### [Your task]
Of all the lines below, return only those starting with the line holding "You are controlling" and going on through the line holding "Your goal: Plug", exactly as written.

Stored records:
%%

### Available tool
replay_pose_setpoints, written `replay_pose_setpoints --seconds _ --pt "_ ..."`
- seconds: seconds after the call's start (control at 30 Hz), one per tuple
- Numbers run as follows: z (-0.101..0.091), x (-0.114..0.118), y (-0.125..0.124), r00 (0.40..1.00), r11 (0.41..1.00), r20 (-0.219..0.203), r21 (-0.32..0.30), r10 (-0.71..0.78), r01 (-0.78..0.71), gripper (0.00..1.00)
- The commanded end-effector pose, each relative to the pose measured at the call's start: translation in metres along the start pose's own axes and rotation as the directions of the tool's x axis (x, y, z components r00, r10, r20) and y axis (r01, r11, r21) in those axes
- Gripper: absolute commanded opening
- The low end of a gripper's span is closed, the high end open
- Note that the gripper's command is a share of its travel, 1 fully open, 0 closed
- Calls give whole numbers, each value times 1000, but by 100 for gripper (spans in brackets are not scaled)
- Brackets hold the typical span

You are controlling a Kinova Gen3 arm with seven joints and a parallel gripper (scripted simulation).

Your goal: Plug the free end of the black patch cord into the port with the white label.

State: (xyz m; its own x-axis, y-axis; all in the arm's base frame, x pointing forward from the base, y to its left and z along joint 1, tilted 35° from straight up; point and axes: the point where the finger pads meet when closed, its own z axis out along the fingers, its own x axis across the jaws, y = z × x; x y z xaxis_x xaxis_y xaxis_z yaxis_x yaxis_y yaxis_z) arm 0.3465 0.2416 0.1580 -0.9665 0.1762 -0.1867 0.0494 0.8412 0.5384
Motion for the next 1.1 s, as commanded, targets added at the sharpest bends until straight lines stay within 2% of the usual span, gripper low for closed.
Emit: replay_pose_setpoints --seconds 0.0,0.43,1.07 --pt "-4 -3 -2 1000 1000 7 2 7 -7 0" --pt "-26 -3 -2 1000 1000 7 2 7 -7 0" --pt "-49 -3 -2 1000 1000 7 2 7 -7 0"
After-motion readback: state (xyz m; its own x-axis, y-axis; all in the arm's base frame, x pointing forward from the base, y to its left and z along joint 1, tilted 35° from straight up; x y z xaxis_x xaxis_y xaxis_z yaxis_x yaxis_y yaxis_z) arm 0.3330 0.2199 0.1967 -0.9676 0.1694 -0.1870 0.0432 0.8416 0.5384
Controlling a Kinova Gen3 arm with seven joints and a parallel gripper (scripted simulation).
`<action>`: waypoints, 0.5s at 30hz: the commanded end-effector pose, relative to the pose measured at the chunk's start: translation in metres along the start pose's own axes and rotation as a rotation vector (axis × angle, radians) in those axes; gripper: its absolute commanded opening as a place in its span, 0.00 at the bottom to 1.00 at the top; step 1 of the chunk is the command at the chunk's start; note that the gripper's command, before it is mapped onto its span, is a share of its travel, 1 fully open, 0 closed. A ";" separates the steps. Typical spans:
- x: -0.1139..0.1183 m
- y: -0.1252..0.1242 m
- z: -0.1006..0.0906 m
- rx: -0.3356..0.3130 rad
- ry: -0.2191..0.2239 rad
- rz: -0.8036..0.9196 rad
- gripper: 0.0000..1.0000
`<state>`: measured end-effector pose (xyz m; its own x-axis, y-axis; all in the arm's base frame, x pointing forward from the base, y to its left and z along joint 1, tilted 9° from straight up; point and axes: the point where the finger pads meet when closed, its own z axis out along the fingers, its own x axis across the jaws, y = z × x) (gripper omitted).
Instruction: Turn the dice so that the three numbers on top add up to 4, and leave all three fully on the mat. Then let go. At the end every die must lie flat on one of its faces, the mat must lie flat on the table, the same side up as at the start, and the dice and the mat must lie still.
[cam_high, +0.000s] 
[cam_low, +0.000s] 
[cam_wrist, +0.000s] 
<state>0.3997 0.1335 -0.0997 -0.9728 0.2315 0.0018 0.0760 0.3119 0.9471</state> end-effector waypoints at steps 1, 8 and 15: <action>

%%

### [Exercise answer]
You are controlling a Kinova Gen3 arm with seven joints and a parallel gripper (scripted simulation).

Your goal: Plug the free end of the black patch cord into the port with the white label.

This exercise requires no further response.